Several studies have focused more specifically on the effect of the latest generation of colloids on renal function. James et al(12) showed that, in trauma patients, 6% HES 130/0.4 provided significantly better lactate clearance and less renal injury than saline. Simon and colleagues13 compared 6% HES 130/0.42 and 4% modified gelatin both balanced in acetate solution with 10% HES 200/0.5 in saline and Ringer’s acetate (RAc) in a two-hit model of shock. They showed that, despite similar maintenance of microcirculation, 6% HES 130/0.42 and RAc significantly preserve renal function and attenuate tubular damage better that 10% HES 200/0.5 in saline. Aksu et al(14) observed similar results in an animal study during endotoxaemic shock. HES 130/0.42 in saline was compared with HES 130/0.42 in RAc in terms of macrocirculatory and microcirculatory perfusion of the kidney. They showed that even if both HES solutions improved hemodynamic parameters, only HES 130/0.42 in RAc improved renal artery blood flow and microvascular renal perfusion.

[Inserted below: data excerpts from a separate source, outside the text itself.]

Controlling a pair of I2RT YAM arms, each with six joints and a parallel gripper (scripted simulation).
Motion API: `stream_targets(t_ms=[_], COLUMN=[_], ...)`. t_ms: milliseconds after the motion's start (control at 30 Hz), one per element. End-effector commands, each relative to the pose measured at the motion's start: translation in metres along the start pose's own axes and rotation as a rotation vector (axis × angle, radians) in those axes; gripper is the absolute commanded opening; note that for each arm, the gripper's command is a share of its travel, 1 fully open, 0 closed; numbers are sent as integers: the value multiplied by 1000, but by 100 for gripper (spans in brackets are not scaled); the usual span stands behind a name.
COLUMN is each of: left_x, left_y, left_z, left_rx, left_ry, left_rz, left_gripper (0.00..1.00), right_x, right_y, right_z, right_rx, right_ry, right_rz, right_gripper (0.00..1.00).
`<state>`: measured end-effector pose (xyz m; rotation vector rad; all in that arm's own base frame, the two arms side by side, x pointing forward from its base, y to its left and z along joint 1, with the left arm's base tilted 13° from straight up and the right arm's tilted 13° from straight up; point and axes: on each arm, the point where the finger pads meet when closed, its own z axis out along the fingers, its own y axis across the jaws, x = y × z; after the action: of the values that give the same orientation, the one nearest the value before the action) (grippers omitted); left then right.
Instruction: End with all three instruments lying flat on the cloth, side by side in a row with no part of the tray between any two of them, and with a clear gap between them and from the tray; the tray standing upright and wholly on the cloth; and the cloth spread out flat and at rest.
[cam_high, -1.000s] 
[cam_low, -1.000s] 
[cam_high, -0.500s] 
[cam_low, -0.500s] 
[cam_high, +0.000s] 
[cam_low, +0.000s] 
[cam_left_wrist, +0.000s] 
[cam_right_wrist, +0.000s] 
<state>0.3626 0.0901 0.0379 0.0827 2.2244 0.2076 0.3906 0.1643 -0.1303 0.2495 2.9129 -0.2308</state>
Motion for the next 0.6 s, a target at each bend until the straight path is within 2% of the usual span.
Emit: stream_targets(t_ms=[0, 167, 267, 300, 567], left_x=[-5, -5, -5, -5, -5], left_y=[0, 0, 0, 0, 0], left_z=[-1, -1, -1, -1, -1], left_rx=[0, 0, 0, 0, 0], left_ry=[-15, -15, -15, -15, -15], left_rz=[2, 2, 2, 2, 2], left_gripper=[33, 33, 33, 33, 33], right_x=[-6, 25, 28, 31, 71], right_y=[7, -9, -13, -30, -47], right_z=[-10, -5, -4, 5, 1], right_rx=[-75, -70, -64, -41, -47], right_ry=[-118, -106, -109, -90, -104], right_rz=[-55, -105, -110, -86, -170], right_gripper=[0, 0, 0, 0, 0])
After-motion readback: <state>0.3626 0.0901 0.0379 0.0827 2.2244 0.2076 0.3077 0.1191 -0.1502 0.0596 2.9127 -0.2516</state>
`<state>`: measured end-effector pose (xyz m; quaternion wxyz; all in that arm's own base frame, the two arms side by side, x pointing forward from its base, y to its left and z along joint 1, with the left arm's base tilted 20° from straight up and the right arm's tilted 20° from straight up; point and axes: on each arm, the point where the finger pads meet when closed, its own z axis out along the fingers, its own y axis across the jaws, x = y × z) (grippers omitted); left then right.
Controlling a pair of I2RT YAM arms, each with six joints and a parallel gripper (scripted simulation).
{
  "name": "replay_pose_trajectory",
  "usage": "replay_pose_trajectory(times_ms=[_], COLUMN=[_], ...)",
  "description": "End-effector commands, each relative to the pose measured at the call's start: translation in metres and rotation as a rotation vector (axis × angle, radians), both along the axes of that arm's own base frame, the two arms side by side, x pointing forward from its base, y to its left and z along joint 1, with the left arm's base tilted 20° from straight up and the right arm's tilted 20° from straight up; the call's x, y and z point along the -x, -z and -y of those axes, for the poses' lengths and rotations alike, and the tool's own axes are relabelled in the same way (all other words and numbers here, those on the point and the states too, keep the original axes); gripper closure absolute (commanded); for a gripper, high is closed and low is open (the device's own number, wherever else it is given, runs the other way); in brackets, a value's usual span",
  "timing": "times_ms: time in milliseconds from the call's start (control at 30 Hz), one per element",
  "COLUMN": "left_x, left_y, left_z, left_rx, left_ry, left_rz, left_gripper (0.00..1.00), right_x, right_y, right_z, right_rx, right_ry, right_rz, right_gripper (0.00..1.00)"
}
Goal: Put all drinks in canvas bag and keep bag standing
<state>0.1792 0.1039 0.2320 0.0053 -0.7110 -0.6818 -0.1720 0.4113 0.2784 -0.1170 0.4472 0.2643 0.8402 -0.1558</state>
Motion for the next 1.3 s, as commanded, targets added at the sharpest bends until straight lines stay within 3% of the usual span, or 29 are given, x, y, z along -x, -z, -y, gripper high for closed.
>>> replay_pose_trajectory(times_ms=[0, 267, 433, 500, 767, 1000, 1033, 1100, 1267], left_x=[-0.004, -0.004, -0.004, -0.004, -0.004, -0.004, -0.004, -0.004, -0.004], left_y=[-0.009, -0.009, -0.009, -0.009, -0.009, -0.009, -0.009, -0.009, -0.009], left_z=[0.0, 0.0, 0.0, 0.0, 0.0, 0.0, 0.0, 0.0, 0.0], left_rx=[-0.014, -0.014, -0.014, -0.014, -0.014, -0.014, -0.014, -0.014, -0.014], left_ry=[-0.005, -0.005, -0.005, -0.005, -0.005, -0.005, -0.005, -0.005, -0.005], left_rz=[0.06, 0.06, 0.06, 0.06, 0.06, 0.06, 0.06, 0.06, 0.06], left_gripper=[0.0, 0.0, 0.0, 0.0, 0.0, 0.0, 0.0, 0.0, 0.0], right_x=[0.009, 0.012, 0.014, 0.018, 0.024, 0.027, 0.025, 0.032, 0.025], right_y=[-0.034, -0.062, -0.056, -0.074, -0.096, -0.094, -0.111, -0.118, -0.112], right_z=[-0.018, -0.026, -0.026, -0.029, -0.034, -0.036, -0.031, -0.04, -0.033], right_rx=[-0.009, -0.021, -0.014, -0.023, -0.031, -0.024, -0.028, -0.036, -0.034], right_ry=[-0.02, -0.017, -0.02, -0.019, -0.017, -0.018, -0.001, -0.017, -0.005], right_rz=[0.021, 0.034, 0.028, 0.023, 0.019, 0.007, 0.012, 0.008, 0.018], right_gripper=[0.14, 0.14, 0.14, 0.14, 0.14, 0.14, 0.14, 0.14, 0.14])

Finally, as reported in a recent meta-analysis, the actual published studies report too few events to estimate reliably the risks or benefits associated with the use of 6% HES 130/0.4.15 In the near future, the crystalloid versus hydroxyethyl starch trial (CHEST) will be published (ClinicalTrials.gov Identifier: NCT00935168). This multi-centre, randomised controlled trial involves 7000 patients and compares the effect of 6% HES 130/0.4 with normal saline on day-90 morbidity and mortality in patients receiving the fluid for resuscitation in medical and surgical ICU. The results of this study will certainly contribute to a better understanding of the risk-benefit ratio of using 6% HES 130/0.4 in severely ill patients.
Haemodynamic stability plays a pivotal role in the prevention of AKD in severely ill patients. Circulating blood volume optimisation is certainly the first line of treatment to maintain renal perfusion and decrease the risk of renal failure. Colloids are clearly more efficacious than crystalloids for this purpose; however, there is no actual evidence that one solution may be better than another. Tetrastarches have presented interesting pharmacokinetic and pharmacodynamic properties. On the one hand, they allow efficacious volume expending effect and possible beneficial effect on the microcirculation. On the other, their low in vivo molecular weights result in markedly reduced tissue accumulation and therefore decrease the incidence of side effects. The advantageous profile of tetrastarches should be confirmed by the forthcoming results of the CHEST study.